**BRIEF:** State how many lines of the records contain the string "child", and give no other information.

[Stored records]

"""

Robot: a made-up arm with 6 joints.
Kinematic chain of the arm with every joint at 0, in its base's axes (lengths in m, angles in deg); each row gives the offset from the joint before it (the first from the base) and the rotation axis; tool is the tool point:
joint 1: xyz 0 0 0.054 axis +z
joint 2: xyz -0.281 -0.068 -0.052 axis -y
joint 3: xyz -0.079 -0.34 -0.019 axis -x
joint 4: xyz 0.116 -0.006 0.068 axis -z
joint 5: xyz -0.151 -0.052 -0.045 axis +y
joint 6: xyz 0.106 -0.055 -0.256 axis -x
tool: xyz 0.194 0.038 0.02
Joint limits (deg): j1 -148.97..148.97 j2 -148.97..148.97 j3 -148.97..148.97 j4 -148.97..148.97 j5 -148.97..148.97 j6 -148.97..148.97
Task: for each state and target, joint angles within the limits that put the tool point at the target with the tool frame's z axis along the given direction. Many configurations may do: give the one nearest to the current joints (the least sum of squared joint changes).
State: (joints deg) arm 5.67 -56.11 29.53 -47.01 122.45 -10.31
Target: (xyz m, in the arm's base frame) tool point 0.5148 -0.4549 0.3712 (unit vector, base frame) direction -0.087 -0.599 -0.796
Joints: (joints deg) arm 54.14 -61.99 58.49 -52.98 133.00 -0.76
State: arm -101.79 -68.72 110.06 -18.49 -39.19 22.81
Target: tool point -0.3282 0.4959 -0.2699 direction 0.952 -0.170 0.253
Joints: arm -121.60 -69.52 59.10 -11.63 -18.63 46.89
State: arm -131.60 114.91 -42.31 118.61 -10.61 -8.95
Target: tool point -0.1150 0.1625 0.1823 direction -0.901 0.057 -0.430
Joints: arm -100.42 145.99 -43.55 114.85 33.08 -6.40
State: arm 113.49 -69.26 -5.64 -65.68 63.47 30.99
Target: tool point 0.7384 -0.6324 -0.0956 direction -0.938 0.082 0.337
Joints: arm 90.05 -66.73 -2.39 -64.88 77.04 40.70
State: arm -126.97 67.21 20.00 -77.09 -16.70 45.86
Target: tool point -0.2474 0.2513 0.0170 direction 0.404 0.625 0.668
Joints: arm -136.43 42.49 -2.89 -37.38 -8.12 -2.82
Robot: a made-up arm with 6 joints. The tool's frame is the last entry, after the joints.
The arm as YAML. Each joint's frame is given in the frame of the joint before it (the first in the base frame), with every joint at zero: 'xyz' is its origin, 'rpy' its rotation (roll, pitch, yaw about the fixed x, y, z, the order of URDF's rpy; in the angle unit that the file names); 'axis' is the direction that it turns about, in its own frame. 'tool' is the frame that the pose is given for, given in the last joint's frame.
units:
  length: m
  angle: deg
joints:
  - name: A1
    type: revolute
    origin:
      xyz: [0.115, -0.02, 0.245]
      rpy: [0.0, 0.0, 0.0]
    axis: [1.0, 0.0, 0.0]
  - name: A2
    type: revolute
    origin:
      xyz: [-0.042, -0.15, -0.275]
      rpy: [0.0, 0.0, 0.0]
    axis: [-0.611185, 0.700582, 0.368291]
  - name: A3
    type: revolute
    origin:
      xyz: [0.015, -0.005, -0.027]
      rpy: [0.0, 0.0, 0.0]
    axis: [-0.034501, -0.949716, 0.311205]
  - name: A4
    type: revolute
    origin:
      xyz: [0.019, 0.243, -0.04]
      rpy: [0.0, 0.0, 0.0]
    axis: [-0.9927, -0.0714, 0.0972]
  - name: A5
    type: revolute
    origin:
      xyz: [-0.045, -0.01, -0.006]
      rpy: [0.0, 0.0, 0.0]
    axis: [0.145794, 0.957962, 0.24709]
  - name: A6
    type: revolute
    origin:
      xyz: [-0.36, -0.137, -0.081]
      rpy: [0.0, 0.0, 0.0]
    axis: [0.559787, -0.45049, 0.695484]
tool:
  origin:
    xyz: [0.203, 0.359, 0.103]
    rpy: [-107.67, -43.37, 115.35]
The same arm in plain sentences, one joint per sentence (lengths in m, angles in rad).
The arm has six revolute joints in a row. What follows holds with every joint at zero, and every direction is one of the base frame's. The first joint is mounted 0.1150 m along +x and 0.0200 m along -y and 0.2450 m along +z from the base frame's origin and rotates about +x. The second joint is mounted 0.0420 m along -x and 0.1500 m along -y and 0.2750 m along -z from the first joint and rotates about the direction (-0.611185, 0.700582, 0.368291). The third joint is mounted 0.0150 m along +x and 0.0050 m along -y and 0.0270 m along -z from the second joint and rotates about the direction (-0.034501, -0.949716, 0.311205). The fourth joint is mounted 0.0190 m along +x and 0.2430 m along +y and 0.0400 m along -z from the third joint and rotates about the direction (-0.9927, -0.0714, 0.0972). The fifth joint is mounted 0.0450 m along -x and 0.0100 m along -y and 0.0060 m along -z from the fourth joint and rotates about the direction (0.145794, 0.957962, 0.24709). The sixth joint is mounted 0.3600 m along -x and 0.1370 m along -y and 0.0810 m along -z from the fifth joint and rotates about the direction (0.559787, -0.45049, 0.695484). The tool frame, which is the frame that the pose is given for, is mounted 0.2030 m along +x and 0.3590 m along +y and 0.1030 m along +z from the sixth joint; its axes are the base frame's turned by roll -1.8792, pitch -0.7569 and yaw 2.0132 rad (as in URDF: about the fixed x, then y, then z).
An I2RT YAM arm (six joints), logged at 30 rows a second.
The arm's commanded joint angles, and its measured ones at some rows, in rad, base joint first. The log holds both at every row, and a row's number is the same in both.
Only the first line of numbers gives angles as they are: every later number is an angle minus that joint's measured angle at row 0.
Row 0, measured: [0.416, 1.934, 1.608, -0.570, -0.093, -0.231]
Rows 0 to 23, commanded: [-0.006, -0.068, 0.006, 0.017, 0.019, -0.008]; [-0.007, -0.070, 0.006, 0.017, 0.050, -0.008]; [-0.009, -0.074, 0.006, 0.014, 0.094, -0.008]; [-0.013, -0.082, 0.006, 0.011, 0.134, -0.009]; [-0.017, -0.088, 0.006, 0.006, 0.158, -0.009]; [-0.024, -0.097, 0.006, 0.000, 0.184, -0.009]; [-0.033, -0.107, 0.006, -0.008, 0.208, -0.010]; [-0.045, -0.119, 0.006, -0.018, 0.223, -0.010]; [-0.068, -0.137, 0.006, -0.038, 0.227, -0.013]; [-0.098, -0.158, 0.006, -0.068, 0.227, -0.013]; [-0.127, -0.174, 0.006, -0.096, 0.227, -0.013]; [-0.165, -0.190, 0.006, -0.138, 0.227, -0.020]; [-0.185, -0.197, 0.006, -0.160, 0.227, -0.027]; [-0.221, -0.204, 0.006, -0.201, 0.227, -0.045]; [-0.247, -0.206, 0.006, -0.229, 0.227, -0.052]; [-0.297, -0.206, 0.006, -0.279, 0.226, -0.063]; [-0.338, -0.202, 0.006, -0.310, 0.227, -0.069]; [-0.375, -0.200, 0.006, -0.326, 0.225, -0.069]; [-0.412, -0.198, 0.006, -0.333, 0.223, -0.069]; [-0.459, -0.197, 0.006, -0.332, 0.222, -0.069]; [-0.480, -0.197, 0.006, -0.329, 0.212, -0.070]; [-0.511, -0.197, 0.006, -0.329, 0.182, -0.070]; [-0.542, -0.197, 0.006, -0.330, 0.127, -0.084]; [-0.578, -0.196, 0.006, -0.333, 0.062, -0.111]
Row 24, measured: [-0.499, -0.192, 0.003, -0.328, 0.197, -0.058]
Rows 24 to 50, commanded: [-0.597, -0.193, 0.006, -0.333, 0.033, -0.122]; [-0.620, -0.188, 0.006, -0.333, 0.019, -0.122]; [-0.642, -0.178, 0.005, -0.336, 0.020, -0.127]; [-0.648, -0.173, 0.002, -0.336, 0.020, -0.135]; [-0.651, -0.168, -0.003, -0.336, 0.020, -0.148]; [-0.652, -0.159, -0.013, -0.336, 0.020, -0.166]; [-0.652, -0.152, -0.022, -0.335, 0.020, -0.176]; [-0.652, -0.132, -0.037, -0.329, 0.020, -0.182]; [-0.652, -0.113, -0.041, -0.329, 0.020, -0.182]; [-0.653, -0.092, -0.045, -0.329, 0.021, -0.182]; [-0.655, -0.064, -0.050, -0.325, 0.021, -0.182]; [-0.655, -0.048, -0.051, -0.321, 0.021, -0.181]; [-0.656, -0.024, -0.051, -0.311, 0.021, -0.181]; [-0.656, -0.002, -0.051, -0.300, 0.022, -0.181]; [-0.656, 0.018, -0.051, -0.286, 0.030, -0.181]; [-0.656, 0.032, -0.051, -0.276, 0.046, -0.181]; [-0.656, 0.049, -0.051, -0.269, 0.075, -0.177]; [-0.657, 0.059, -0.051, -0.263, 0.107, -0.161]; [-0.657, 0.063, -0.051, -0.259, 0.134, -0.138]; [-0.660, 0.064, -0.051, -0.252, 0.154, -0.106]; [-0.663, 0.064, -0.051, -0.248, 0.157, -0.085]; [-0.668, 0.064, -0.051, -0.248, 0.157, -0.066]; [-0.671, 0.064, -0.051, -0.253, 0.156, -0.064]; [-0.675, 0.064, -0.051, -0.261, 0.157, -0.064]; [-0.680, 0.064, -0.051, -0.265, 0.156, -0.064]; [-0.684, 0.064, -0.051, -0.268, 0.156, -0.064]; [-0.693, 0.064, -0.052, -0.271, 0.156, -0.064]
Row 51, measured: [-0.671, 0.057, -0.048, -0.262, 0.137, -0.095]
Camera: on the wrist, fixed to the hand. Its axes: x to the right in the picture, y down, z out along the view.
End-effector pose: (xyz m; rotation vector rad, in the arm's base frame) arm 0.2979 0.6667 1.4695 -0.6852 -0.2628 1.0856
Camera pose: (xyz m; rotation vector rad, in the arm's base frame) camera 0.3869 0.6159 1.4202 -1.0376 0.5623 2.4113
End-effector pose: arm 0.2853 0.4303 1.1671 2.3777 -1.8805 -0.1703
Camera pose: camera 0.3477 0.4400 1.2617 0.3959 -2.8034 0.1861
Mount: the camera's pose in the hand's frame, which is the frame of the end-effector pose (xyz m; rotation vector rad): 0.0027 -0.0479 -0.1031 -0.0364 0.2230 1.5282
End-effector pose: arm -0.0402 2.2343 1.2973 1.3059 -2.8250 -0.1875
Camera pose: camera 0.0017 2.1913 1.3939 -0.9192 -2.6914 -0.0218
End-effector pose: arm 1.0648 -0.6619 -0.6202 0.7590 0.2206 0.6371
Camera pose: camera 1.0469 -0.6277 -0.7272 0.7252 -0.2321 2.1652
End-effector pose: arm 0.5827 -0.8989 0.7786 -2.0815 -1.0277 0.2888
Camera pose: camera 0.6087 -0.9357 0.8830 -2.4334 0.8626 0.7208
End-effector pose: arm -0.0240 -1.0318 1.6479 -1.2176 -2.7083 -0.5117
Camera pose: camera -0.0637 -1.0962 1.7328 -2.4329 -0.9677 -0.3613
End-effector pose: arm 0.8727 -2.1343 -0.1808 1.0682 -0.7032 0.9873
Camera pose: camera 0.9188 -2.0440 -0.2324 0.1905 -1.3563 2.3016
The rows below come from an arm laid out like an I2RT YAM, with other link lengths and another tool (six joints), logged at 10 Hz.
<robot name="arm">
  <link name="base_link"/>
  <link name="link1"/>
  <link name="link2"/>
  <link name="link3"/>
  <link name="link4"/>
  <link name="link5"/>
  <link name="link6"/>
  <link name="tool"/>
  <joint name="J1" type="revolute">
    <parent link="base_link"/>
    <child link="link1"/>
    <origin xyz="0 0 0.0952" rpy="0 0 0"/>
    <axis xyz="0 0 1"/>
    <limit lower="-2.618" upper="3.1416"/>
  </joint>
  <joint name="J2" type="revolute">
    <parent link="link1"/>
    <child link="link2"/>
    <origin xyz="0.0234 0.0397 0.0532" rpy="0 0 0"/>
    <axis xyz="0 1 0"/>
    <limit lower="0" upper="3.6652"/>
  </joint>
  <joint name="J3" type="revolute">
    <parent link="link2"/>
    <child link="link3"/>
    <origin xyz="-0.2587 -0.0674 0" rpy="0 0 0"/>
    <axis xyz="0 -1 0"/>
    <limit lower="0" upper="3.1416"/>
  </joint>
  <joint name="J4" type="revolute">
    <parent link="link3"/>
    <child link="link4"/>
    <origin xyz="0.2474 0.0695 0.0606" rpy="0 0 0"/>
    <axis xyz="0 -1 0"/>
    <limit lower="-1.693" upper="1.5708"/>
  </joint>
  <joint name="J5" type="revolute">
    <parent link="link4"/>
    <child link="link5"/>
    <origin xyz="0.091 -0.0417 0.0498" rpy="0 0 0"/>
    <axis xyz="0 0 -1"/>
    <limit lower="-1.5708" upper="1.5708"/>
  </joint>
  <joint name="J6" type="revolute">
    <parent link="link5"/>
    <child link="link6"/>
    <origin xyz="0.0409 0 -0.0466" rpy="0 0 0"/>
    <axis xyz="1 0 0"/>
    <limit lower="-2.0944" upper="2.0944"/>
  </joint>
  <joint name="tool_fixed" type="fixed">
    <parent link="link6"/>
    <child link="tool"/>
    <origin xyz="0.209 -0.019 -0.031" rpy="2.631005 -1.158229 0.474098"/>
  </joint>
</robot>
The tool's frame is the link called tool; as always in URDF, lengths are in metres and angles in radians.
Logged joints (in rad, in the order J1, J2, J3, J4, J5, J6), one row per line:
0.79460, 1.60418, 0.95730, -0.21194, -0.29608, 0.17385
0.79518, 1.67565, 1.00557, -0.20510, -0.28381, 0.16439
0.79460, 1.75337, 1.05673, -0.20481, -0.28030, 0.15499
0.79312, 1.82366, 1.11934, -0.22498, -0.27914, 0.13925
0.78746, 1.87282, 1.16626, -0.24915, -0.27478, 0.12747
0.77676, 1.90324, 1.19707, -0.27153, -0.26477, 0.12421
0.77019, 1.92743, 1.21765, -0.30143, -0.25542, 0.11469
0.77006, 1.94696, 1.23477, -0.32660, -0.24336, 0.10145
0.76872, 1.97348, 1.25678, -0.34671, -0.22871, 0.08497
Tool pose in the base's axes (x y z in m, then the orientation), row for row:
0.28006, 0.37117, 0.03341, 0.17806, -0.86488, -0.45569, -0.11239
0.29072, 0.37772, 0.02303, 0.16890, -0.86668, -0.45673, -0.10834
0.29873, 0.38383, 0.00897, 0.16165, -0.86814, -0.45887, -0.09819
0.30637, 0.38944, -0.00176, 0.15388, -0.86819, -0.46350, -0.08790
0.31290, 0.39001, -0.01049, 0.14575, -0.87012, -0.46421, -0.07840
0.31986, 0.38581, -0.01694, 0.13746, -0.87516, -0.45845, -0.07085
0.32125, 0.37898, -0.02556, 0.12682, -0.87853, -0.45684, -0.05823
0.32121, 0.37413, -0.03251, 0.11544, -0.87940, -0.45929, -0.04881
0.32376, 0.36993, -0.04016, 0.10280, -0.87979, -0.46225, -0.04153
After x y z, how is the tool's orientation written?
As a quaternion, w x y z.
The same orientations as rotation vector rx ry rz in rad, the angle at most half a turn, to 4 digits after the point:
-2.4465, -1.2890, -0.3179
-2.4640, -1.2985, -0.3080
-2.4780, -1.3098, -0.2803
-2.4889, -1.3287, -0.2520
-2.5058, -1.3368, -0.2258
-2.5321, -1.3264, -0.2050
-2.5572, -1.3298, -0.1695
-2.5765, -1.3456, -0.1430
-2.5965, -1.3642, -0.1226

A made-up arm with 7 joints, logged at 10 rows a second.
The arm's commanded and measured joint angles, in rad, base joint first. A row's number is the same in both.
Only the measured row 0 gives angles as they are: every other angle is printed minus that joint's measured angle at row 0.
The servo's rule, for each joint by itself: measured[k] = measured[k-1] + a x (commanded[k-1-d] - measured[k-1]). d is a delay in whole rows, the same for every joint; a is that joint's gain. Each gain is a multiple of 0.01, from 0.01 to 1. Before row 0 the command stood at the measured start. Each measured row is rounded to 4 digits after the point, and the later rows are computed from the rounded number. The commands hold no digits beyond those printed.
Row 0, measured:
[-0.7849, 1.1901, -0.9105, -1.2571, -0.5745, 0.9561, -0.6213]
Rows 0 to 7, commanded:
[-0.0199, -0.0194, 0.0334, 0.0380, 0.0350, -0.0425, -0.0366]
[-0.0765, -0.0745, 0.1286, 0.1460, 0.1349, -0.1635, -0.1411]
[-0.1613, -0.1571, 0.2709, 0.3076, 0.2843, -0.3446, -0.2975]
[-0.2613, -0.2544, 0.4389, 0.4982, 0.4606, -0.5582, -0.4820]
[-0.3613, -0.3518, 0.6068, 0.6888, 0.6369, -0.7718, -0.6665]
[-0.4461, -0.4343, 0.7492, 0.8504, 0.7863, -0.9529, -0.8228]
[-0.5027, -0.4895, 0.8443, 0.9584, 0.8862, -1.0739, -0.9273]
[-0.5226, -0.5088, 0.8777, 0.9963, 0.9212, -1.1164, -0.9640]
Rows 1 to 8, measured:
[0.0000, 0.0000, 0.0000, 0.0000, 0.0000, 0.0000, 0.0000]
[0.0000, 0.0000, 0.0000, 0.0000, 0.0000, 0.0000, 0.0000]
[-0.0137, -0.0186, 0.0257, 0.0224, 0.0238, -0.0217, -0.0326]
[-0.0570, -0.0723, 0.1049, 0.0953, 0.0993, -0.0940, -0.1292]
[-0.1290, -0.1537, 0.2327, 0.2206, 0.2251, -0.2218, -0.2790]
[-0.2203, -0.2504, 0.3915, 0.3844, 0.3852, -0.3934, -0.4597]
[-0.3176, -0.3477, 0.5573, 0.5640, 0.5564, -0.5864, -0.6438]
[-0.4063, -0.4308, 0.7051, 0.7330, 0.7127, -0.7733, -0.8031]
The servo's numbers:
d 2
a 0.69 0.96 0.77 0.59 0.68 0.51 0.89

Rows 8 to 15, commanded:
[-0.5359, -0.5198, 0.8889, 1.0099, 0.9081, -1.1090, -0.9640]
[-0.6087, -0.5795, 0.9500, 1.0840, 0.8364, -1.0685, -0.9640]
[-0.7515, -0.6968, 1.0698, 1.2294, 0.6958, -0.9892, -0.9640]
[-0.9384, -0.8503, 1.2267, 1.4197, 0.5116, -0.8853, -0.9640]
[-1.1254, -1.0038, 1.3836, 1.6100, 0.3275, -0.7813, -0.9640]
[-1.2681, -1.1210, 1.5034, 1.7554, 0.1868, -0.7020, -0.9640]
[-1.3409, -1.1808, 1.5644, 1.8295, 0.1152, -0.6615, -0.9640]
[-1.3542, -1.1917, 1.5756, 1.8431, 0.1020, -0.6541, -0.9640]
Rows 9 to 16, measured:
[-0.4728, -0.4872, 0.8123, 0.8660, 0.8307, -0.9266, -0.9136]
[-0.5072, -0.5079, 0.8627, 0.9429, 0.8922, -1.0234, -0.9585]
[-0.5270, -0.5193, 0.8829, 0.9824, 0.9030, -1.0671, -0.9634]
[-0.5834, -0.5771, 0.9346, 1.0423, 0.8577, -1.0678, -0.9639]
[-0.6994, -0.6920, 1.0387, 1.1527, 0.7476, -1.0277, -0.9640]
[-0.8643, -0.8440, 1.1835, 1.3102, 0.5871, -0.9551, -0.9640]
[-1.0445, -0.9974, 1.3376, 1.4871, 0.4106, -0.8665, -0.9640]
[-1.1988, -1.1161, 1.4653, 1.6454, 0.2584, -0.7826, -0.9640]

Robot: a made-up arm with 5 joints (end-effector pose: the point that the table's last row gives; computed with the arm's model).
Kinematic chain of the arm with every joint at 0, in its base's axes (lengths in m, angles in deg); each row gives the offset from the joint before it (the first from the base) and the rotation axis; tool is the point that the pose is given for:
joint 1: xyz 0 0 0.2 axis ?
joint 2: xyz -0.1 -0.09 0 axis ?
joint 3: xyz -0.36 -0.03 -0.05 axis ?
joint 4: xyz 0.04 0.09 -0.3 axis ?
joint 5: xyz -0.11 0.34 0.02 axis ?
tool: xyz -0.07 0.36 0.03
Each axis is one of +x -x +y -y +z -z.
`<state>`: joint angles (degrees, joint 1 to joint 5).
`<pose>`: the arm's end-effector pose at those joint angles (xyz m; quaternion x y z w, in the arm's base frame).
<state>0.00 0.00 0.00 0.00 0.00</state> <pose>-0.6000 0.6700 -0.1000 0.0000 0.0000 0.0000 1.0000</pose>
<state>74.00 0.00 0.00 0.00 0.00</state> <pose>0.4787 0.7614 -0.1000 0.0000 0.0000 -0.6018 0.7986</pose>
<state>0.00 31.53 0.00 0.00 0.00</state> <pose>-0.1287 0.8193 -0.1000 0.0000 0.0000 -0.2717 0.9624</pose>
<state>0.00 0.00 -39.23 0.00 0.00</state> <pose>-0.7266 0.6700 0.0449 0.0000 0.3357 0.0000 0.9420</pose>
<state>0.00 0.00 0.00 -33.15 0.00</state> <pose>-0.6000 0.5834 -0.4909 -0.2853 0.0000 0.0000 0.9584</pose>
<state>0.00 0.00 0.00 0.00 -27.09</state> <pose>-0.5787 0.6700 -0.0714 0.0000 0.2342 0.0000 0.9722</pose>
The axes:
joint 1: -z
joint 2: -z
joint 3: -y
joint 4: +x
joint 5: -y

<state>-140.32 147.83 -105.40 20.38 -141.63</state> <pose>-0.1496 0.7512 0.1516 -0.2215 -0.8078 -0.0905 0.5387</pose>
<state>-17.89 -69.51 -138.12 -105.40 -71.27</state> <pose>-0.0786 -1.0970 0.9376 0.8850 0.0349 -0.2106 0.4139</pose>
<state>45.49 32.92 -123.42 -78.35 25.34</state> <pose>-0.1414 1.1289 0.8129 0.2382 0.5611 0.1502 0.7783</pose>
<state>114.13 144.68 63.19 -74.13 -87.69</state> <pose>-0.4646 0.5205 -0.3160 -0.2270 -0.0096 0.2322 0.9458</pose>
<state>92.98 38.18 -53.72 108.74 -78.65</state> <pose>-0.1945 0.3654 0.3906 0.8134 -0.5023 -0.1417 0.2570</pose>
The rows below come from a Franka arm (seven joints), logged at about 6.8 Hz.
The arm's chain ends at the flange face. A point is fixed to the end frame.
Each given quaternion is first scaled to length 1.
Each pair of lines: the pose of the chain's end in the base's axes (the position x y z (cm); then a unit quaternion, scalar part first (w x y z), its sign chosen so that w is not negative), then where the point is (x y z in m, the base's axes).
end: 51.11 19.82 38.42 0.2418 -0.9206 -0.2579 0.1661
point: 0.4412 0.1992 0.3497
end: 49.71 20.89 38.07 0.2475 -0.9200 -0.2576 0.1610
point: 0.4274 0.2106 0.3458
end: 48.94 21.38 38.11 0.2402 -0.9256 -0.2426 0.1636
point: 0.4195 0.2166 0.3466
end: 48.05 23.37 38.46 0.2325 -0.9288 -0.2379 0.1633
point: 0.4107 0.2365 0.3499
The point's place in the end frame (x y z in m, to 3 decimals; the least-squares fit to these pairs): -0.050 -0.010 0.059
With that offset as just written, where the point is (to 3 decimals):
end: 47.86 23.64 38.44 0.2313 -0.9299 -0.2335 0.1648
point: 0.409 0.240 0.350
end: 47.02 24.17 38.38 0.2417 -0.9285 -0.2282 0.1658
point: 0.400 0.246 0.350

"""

**WORKED SOLUTION:** 7